» Goal of the exercise: Take the data below and copy exactly the lines starting at the one with "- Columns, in" and finishing at the one with "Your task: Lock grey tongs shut", both included.

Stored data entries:
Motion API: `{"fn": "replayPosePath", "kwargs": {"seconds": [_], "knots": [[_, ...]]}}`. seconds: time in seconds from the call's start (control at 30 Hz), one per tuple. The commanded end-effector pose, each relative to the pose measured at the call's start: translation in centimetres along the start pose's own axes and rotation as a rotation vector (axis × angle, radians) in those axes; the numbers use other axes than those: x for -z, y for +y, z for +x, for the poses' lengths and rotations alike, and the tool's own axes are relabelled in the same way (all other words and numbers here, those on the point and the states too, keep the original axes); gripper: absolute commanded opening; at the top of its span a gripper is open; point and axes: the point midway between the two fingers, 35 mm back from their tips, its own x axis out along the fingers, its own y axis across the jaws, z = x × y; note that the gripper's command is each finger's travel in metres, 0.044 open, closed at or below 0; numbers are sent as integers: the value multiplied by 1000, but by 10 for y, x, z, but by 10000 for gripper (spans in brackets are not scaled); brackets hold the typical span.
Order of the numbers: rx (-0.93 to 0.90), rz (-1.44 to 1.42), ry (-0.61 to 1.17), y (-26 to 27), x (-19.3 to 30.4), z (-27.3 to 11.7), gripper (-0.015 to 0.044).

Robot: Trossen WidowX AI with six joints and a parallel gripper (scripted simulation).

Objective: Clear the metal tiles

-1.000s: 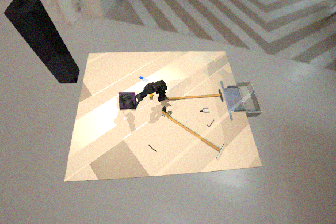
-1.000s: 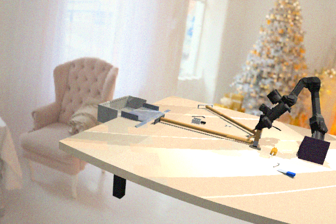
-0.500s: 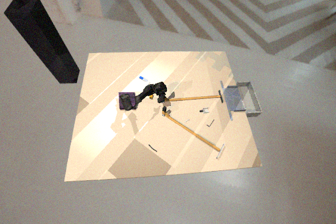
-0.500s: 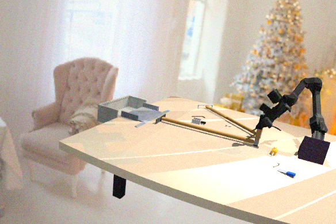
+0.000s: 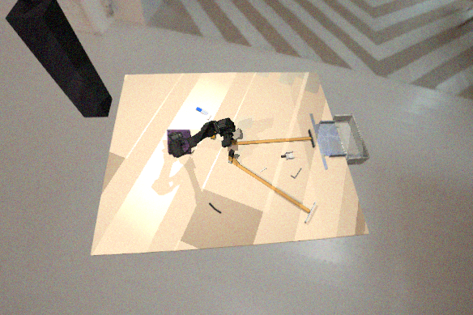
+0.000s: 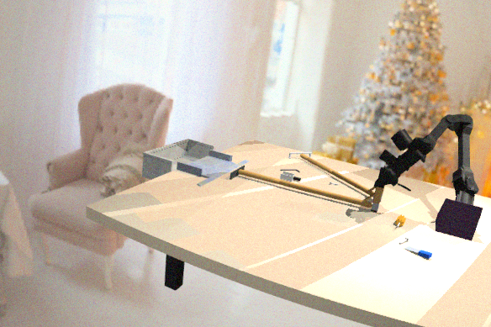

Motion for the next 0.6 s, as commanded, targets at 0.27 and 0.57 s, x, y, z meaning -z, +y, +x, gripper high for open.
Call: {"fn": "replayPosePath", "kwargs": {"seconds": [0.27, 0.57], "knots": [[9, 14, -10, -5, -14, 6, 0], [10, 15, -13, -3, -26, 15, 0]]}}
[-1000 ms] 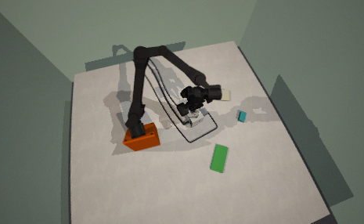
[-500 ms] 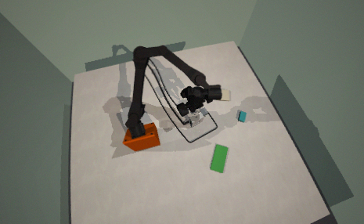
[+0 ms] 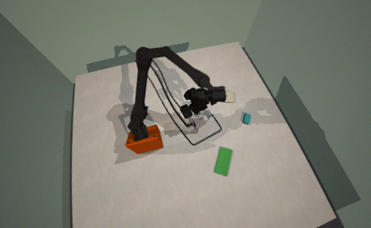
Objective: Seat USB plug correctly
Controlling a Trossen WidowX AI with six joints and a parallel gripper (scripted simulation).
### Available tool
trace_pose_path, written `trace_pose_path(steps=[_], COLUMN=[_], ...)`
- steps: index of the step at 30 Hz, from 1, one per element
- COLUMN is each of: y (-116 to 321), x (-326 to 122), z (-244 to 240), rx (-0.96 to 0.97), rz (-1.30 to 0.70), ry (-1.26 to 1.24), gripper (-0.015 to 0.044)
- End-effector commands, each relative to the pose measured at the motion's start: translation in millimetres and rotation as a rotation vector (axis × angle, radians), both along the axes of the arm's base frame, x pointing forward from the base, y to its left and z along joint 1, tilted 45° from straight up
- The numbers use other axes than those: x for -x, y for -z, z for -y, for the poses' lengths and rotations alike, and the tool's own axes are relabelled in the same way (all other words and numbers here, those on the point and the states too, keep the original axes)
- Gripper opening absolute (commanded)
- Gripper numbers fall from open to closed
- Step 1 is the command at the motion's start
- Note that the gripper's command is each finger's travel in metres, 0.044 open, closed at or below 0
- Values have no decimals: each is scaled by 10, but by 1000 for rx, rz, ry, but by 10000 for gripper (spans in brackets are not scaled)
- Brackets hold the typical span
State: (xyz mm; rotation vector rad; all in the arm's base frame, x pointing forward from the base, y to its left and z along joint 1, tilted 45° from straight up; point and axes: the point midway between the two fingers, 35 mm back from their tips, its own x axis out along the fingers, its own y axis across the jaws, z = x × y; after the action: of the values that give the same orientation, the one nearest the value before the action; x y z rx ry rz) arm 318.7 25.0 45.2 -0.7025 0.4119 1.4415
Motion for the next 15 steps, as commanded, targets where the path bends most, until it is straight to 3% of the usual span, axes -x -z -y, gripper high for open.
trace_pose_path(steps=[1, 8, 12, 15], y=[7, 7, 0, 0], x=[-3, -3, 0, 0], z=[-26, -26, -1, -1], rx=[-4, -4, 0, 0], rz=[-2, -2, 0, 0], ry=[-4, -4, 0, 0], gripper=[0, 0, 95, 95])
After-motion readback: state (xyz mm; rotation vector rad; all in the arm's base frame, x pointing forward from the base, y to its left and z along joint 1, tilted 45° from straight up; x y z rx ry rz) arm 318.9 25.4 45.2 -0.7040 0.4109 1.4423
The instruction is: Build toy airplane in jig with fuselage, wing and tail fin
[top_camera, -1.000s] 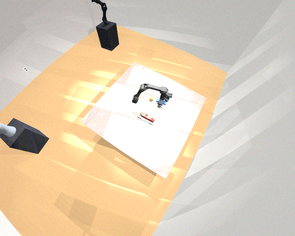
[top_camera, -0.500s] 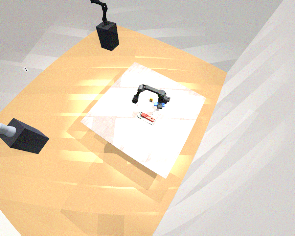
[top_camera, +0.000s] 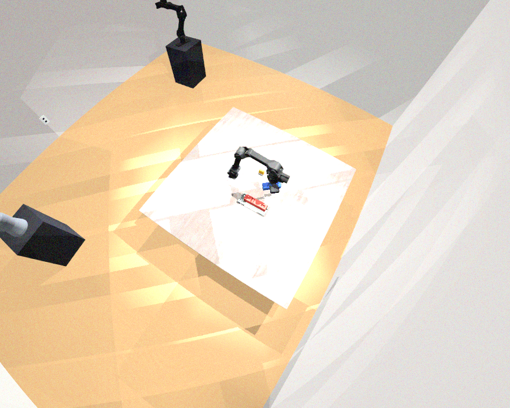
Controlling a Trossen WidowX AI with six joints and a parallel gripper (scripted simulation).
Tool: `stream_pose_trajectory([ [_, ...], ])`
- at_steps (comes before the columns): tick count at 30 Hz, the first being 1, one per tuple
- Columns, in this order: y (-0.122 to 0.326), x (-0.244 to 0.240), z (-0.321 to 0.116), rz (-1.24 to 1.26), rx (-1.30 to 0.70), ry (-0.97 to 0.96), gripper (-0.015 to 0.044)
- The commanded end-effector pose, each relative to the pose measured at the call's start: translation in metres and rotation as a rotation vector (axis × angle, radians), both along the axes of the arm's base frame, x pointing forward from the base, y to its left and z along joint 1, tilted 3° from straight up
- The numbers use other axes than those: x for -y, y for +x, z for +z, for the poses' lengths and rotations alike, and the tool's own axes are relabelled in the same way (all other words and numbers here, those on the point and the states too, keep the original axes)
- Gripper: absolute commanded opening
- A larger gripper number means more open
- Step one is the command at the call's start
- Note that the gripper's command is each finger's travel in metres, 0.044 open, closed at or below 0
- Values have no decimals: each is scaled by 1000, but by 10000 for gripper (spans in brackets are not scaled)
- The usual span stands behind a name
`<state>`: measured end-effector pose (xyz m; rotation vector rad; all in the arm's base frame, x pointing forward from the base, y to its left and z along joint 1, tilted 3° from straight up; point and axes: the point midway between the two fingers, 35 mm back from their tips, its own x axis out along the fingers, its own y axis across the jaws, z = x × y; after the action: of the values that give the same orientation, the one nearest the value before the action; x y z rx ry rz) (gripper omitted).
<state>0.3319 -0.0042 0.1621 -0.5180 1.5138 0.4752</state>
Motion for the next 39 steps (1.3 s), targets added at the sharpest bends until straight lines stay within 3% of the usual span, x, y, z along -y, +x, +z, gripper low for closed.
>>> stream_pose_trajectory([
  [1, -4, 13, -1, 70, 3, -5, 0],
  [39, -67, 114, -21, 785, -36, -20, 0],
])
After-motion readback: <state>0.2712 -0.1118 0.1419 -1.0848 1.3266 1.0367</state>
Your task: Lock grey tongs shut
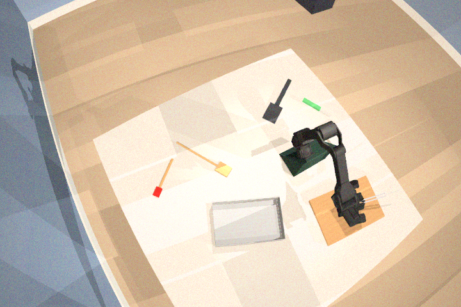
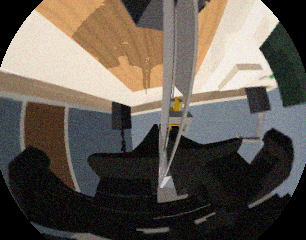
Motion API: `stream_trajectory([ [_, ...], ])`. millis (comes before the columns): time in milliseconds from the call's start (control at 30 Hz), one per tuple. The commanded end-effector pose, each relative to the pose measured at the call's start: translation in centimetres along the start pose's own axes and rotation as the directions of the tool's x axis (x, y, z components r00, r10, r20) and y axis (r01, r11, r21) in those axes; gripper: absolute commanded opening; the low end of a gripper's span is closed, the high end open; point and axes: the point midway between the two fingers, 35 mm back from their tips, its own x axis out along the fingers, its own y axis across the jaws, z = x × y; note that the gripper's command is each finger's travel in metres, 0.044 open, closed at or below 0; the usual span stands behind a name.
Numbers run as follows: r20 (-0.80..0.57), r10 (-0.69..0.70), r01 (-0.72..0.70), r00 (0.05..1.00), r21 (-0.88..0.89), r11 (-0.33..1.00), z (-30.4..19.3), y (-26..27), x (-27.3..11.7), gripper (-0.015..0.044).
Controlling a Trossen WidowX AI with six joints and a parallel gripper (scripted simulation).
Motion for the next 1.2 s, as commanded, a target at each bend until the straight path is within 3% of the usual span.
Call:
stream_trajectory([
  [0, 0.112, -0.003, 0.002, 0.994, 0.004, 1.0, -0.4, 0.6, 0.6, -0.015],
  [567, 0.514, -0.013, 0.002, 0.858, 0.022, 1.0, -0.9, 0.7, 2.0, -0.015],
  [1167, 0.842, 0.028, -0.008, 0.538, -0.027, 1.0, -2.4, -0.8, 1.7, -0.015],
])
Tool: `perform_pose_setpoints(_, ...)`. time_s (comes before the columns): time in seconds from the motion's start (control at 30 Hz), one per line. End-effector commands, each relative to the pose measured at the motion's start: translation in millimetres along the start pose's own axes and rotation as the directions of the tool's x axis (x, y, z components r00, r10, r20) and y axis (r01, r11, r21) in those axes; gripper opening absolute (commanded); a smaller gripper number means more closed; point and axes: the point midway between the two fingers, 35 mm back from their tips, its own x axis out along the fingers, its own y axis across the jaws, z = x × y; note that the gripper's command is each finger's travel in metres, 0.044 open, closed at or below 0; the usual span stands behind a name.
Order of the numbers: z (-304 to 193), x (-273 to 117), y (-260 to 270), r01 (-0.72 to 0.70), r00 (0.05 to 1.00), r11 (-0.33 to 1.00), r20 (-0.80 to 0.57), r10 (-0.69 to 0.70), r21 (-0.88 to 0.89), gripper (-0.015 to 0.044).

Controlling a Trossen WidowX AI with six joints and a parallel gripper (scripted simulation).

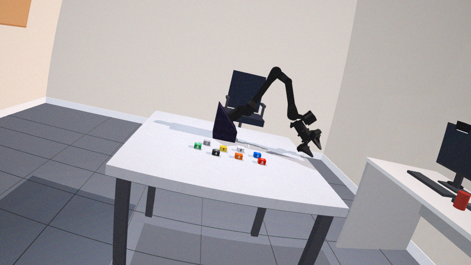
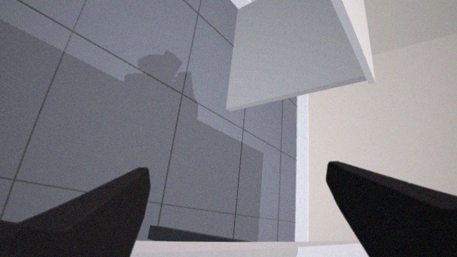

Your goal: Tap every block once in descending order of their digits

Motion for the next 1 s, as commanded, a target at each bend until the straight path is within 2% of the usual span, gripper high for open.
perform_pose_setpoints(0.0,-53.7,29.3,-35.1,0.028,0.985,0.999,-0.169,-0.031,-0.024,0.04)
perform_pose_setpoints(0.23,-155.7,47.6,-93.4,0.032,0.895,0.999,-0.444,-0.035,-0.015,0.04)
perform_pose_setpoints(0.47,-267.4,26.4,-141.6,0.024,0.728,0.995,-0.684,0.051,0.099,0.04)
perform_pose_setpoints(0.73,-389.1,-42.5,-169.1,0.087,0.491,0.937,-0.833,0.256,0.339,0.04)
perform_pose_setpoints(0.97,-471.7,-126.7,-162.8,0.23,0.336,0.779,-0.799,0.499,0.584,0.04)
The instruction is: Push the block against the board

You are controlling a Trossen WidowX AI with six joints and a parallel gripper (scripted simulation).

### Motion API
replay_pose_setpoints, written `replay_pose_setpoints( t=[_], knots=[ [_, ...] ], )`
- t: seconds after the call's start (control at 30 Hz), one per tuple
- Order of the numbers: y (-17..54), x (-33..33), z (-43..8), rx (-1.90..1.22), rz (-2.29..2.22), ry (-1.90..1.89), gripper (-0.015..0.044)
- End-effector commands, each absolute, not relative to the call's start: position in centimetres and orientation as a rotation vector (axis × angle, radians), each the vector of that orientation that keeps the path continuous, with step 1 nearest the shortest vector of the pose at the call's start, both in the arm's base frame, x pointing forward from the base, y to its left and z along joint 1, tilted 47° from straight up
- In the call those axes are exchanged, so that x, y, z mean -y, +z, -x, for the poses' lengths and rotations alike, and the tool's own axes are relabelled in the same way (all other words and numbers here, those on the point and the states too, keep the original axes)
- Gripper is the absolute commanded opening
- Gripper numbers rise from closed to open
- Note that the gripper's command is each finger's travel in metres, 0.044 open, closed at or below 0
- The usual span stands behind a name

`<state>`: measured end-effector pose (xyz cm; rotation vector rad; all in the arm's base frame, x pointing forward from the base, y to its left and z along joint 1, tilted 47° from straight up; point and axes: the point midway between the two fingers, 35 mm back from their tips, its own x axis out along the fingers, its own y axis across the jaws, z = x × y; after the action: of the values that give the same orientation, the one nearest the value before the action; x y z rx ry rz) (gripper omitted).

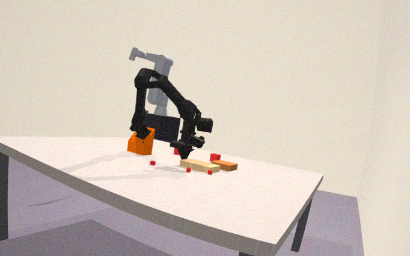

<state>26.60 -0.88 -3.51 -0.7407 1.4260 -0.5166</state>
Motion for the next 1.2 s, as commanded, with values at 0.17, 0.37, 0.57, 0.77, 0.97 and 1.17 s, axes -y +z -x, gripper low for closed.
replay_pose_setpoints(
  t=[0.17,0.37,0.57,0.77,0.97,1.17],
  knots=[
    [-3.5,0.9,-27.5,-1.423,0.744,-0.519,0.0],
    [-3.5,0.8,-28.0,-1.423,0.744,-0.519,0.0],
    [-3.5,0.7,-28.5,-1.423,0.743,-0.519,0.0],
    [-3.6,0.7,-29.0,-1.423,0.743,-0.519,0.0],
    [-3.6,0.6,-29.3,-1.423,0.743,-0.519,0.0],
    [-3.6,0.7,-28.5,-1.423,0.743,-0.519,0.0]
  ],
)
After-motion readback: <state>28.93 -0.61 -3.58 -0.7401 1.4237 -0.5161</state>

» Final answer:
- Columns, in this order: y (-0.122 to 0.326), x (-0.244 to 0.240), z (-0.321 to 0.116), rz (-1.24 to 1.26), rx (-1.30 to 0.70), ry (-0.97 to 0.96), gripper (-0.015 to 0.044)
- The commanded end-effector pose, each relative to the pose measured at the call's start: translation in metres and rotation as a rotation vector (axis × angle, radians), both along the axes of the arm's base frame, x pointing forward from the base, y to its left and z along joint 1, tilted 3° from straight up
- The numbers use other axes than those: x for -y, y for +x, z for +z, for the poses' lengths and rotations alike, and the tool's own axes are relabelled in the same way (all other words and numbers here, those on the point and the states too, keep the original axes)
- Gripper: absolute commanded opening
- A larger gripper number means more open
- Step one is the command at the call's start
- Note that the gripper's command is each finger's travel in metres, 0.044 open, closed at or below 0
- Values have no decimals: each is scaled by 1000, but by 10000 for gripper (spans in brackets are not scaled)
- The usual span stands behind a name
`<state>`: measured end-effector pose (xyz m; rotation vector rad; all in the arm's base frame, x pointing forward from the base, y to its left and z along joint 1, tilted 3° from straight up; point and axes: the point midway between the two fingers, 35 mm back from their tips, its own x axis out along the fingers, its own y axis across the jaws, z = x × y; after the action: of the values that give the same orientation, the one nearest the value before the action; x y z rx ry rz) (gripper omitted).
<state>0.3319 -0.0042 0.1621 -0.5180 1.5138 0.4752</state>
Motion for the next 39 steps (1.3 s), targets added at the sharpest bends until straight lines stay within 3% of the usual span, x, y, z along -y, +x, +z, gripper low for closed.
>>> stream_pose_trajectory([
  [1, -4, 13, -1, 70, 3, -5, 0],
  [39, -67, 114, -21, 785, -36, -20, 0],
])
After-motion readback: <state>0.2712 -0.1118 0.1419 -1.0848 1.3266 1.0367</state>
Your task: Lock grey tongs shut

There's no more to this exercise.